[Records from a collection]
= = = = =
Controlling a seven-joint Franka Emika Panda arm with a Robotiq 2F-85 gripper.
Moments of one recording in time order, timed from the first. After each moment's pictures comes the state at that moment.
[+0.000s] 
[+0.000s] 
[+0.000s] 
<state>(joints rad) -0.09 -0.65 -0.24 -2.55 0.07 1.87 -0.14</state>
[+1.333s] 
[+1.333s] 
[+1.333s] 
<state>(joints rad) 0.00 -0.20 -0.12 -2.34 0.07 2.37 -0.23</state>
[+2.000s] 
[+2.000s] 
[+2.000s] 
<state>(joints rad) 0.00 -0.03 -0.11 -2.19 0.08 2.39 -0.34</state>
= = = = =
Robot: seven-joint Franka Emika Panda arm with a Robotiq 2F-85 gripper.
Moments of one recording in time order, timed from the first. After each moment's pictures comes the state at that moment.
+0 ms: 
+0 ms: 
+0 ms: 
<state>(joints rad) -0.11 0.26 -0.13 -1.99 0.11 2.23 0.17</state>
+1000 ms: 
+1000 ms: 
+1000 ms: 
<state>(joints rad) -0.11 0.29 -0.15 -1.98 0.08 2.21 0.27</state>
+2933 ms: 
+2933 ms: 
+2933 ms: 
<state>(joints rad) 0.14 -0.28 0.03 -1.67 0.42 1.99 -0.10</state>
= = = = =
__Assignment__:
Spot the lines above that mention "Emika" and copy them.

__Answer section__:
Controlling a seven-joint Franka Emika Panda arm with a Robotiq 2F-85 gripper.
Robot: seven-joint Franka Emika Panda arm with a Robotiq 2F-85 gripper.

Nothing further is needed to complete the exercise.